After hearing administration project a 7.2-per-cent tax increase for 2023, St. Albert city council has directed staff to formulate options to bring the increase within the range of three to five per cent.
During council on May 2, administration presented projections of the City’s municipal operating budget in the years 2023 to 2025. According to the overview, around 86 per cent of the City’s budget goes to maintaining services. The City estimates that keeping current service levels as they are will result in an annual tax increase of 7.2 per cent in 2023; 6.2 per cent in 2024; and 3.9 per cent in 2025.
Suzanne Findlay, St. Albert’s interim manager of financial services, noted St. Albert has a high residential tax ratio, with only 20 per cent of the tax base composed of non-residential tax assessment.
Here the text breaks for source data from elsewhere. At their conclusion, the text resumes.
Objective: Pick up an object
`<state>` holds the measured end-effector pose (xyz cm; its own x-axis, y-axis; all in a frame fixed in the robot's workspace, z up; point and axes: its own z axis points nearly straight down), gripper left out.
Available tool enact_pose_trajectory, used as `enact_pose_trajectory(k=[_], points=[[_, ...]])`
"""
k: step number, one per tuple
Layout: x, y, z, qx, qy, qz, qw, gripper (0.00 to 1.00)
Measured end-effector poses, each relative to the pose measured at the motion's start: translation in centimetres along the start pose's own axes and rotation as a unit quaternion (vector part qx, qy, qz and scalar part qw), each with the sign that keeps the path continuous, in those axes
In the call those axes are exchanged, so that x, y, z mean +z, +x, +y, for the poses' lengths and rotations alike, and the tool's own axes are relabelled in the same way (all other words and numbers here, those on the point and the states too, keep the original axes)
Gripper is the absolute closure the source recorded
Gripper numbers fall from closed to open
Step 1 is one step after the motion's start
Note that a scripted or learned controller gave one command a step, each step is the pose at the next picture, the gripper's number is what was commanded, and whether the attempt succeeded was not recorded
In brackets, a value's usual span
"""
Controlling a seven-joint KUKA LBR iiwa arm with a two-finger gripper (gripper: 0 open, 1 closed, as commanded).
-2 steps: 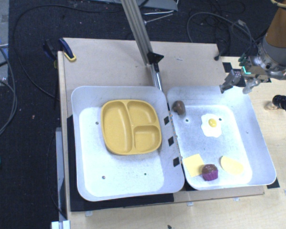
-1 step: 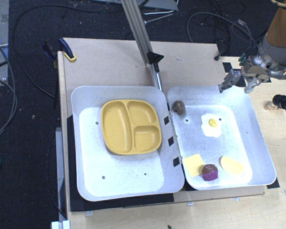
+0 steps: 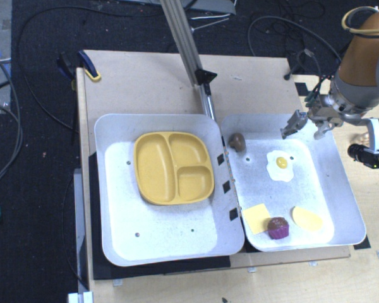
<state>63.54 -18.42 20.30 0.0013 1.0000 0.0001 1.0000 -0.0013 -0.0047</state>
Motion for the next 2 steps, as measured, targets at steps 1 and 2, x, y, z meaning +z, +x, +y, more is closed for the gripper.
enact_pose_trajectory(k=[1,2], points=[[6.4,-0.1,0.1,-0.001,-0.001,0.0,1.0,0.0],[11.4,0.0,0.1,-0.001,-0.001,0.0,1.0,0.0]])
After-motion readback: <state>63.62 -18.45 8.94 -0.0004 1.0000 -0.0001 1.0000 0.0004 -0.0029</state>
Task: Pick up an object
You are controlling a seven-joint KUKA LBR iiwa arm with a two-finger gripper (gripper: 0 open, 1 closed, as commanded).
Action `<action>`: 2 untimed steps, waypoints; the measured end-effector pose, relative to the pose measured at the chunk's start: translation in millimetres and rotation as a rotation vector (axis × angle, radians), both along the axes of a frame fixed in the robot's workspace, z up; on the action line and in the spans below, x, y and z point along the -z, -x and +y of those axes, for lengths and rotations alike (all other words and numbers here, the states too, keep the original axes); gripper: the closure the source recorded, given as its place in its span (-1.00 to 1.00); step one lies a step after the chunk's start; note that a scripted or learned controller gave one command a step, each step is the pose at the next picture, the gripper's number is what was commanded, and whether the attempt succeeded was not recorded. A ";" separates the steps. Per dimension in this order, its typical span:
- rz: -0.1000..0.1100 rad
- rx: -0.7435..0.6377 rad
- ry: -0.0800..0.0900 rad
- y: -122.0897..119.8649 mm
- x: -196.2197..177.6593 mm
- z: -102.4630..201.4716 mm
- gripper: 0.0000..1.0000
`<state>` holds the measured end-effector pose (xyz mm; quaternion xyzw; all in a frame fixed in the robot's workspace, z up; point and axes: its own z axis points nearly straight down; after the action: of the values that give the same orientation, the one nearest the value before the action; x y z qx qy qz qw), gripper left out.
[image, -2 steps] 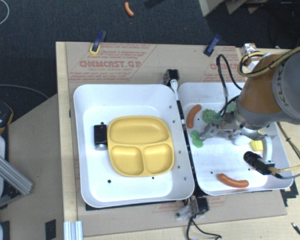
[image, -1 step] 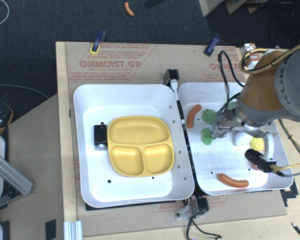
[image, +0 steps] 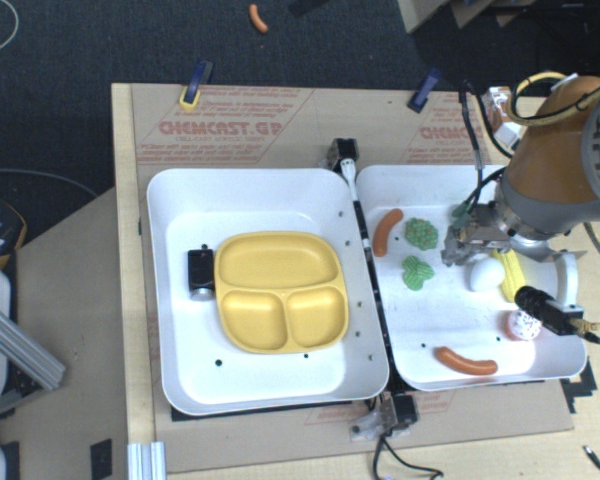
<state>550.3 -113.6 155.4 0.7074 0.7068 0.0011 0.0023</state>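
My gripper (image: 464,248) hangs low over the back half of the right bin (image: 420,343), beneath the grey arm with its orange band (image: 555,158). Just left of it lie two green broccoli pieces (image: 420,233) (image: 416,273). A white egg-like object (image: 485,273) and a yellow piece (image: 510,271) sit just right of and below the gripper. An orange-red sausage (image: 386,230) lies near the bin's left wall, and a second sausage (image: 467,361) lies near its front. A small white and red object (image: 523,325) rests at the front right. I see nothing between the gripper's tips.
The left bin (image: 180,358) holds a yellow divided plate (image: 280,290) and a small black block (image: 200,271) at the plate's left. Black clips (image: 343,154) sit where the two bins meet. A black cable part (image: 545,308) crosses the right bin's right side.
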 end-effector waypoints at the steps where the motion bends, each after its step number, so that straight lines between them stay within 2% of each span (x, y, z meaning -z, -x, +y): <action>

Growing the latter half of the tax base will take time, Findlay said, adding that the City needs to consider long-term actions such as adjusting service levels in the interim.
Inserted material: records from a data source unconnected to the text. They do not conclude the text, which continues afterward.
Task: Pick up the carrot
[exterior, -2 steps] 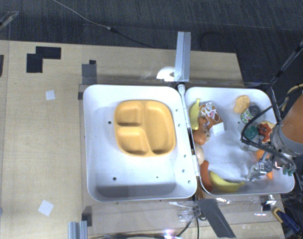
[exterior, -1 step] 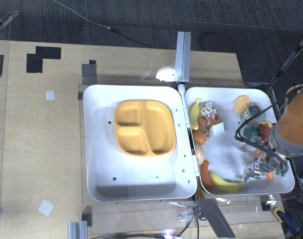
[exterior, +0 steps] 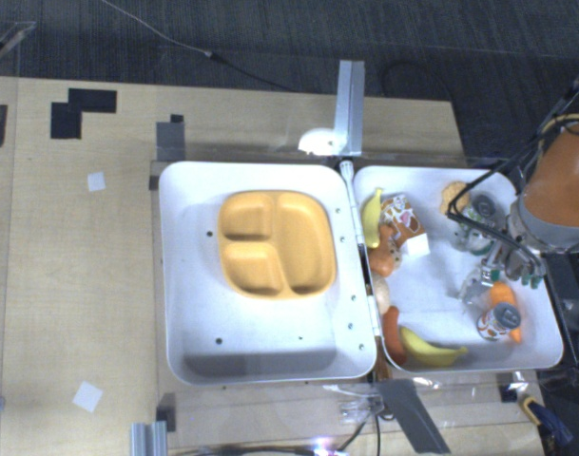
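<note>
Carrot (exterior: 504, 294) lies under the hand (exterior: 486, 283) — its axis hidden; hand's opening unclear.

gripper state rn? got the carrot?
Gripper: low in the right bin, next to the carrot; open or shut cannot be told, no hold visible.

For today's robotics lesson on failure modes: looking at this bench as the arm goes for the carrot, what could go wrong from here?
1. The carrot lies close to the right bin's right wall, so the gripper may have little room to close around it.
2. A small can sits right against the carrot; the fingers could catch it or push it instead.
3. The gripper is partly hidden by its own wrist and cables, so a missed grasp may be hard to spot.
</note>
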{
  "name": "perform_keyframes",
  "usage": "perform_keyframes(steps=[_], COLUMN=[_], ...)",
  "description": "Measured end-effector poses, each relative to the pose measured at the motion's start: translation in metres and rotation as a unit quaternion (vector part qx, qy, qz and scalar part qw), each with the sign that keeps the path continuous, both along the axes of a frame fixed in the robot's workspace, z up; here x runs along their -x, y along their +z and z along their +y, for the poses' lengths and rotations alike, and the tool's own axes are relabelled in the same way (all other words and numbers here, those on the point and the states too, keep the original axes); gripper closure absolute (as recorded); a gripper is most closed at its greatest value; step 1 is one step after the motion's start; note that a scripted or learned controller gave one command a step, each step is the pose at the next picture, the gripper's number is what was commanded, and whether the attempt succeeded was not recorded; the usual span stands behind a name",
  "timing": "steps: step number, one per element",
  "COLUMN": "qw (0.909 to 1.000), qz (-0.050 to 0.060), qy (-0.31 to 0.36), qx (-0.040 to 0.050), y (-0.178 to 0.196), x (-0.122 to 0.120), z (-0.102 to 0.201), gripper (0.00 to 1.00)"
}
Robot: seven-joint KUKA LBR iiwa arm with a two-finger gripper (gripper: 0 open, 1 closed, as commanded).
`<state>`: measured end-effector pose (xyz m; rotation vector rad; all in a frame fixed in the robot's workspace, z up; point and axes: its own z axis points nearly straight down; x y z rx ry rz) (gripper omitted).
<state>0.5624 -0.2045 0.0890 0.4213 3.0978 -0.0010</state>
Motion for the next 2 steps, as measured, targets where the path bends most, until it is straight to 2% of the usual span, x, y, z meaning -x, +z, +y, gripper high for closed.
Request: perform_keyframes(steps=[1,2], qw=[1.0000,1.0000], qz=[-0.004,-0.003], qy=[0.002,0.002], qx=[0.0004,0.0002], y=[0.0133,0.0128], x=[-0.0029,-0.0026], z=[0.0010,0.0012], gripper=[1.00,0.00])
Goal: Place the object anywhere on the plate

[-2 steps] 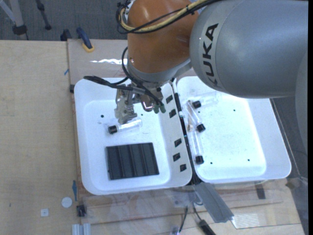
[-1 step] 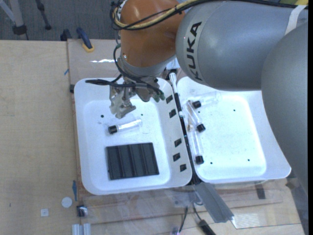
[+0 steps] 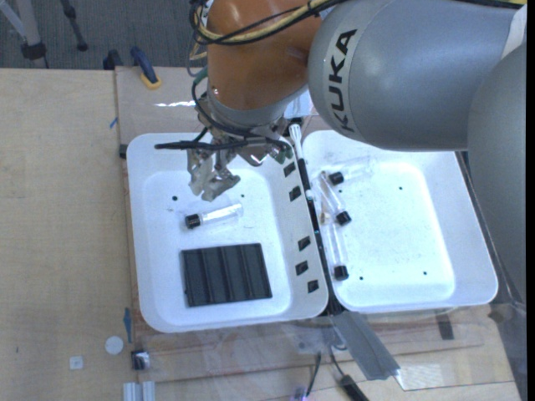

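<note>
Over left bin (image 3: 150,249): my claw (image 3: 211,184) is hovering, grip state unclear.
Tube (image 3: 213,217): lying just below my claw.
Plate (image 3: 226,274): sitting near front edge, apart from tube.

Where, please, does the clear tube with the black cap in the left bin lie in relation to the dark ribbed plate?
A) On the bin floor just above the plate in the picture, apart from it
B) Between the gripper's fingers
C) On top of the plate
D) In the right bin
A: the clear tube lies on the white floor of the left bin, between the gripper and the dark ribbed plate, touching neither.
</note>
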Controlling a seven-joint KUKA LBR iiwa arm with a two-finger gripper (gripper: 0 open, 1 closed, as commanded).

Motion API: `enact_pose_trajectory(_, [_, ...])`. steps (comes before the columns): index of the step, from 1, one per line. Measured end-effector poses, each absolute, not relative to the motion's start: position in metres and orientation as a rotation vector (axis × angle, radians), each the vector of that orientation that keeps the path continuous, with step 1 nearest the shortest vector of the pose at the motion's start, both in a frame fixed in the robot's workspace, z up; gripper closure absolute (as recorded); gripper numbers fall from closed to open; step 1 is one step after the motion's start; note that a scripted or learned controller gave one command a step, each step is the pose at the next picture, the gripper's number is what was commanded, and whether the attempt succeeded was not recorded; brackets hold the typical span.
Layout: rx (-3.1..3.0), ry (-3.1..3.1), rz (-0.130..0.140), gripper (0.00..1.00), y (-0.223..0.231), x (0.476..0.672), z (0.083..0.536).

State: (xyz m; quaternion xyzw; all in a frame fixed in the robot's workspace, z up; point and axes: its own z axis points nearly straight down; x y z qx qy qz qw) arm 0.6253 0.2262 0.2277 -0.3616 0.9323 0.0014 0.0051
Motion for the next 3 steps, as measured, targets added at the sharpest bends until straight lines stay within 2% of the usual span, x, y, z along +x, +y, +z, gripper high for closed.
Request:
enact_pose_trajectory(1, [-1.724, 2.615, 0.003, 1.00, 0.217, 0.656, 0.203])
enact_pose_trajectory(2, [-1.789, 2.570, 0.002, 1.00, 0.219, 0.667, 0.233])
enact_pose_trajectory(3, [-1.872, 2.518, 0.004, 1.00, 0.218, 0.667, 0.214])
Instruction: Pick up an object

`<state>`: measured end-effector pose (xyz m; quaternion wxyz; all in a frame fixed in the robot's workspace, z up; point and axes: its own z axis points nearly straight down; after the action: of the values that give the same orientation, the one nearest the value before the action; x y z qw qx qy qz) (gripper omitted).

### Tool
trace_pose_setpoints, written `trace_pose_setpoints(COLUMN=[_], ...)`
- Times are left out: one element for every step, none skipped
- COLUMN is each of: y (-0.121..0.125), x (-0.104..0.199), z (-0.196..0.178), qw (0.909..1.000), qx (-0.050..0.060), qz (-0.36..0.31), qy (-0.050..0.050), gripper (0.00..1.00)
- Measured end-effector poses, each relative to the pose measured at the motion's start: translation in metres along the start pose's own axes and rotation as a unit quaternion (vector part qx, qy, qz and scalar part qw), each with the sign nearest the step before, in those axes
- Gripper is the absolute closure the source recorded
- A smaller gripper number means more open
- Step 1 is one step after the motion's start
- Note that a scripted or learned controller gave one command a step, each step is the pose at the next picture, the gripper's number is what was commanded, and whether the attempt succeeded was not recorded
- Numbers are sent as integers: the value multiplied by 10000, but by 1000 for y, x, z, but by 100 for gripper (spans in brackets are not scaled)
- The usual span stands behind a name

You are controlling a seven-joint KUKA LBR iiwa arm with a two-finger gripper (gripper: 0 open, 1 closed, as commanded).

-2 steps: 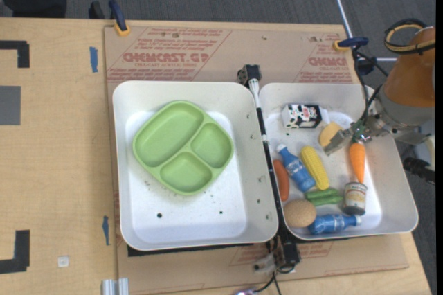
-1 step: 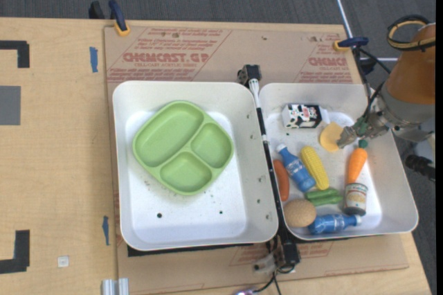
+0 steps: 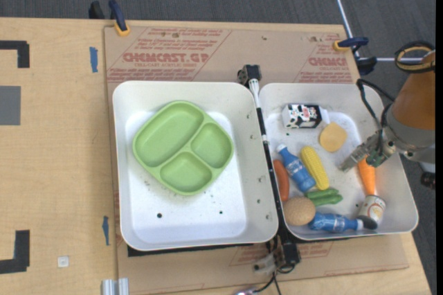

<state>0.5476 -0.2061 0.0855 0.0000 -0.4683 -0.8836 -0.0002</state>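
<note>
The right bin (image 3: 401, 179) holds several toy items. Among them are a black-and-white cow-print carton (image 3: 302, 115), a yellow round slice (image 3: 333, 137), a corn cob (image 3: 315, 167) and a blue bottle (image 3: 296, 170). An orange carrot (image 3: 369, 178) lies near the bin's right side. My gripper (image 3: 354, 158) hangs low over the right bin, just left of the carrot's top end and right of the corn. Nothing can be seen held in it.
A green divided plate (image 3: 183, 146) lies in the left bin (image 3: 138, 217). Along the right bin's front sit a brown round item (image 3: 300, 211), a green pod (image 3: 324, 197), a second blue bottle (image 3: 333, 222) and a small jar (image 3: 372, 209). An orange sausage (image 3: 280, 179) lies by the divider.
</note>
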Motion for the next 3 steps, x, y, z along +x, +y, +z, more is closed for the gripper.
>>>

In 2022, the City took measures to offset the tax increase by using $3 million in reserve and COVID-19 relief funding.
“We have exhausted all short-term actions to reduce the tax impact,” Findlay said.
Findlay noted the forecasted tax increases don’t include any new business cases that might be required as a result of future council decisions, or debt servicing or operational impacts associated with capital plans that have not yet been approved. Findlay said this is why the projected tax increase in 2025 appears reduced.
“The decisions made in 2023 and 2024 will impact the 2025 tax increase,” Findlay said.
Conservative inflation projections
In its budget projections, the City factored in three per cent annual inflation on contracted and general services, utilities, materials, and supplies.
Coun. Mike Killick noted the three per cent figure seemed low.
“How comfortable do we feel that that three per cent is going to materialize?” Killick asked.
Kerry Hilts, interim CAO for St. Albert, said City administration arriving at the figure “was not an easy determination.”
“Realistically it could be four, it could be five, given what’s been happening worldwide right now,” Hilts said. “We decided to come in at three per cent given more of a historical perspective, but it was not an easy determination.”
The projections also factor in two-per-cent assessment growth (additional taxes generated by new properties), which is also a conservative figure, Diane McMordie, St. Albert’s director of finance, said in response to a question from Coun. Wes Brodhead.
Approved RMR costs buoying increases: councillor
Coun. Sheena Hughes argued the City is feeling the effects of the previously approved 1.5-per-cent increase each year designed to cover an underfunded repair, maintenance, and replacement (RMR) budget.
“As I’ve said before, that 1.5 was too aggressive,” Hughes said, noting the City is now in the midst of dealing with the compounded costs of COVID-19 recovery and inflation rates. “The question we need to ask ourselves is how far do we want to push the RMR?”
Later in the meeting, Coun. Natalie Joly said she is “proud” of St. Albert’s RMR planning, which she described as a decision “not to kick the can down the road.”
Council eyes tax-increase scenarios in the three- to five-per-cent range
Administration asked council to provide guidance on what an acceptable tax-increase range would be.
Staff will prepare different scenarios for council to choose from come budget deliberations in the fall.
Coun. Ken MacKay put forward a motion directing administration to aim for options within a three- to five-per-cent window.
“This is not only our challenge, it’s going to be an ongoing challenge for many municipalities across Alberta,” MacKay said. “The challenge is for us is to continue to engage with the community and really figure out some of our core services — what we need to do versus what would be nice to have.”
Coun. Shelley Biermanski said she would like to see administration come forward with a two-per-cent a tax increase.
“Administration should be looking under every single rock,” Biermanski said. “I think we have to keep it down at the normal tax increase that we’ve seen to keep the sanity of the population right now.”
Mayor Cathy Heron ultimately voted in support of MacKay’s motion, initially telling council she would be all right with options in the four- to five-per-cent range.
Heron added that she feels tax increases in the past have been too low.
“I don’t want to see this pushed to the next council,” Heron said. “When you don’t fund the City appropriately you’ve got problems, and RMR is a perfect example.”
She added that the City has spent “enough time looking under rocks,” and will need to find long-term solutions, as well as wean itself off of pots of money, such as the City’s stabilization reserve, which reached formerly unseen low levels in 2021.
The motion directing administration to come forward with tax-increase scenarios in the range of three to five per cent passed 6-1, with Biermanski opposed.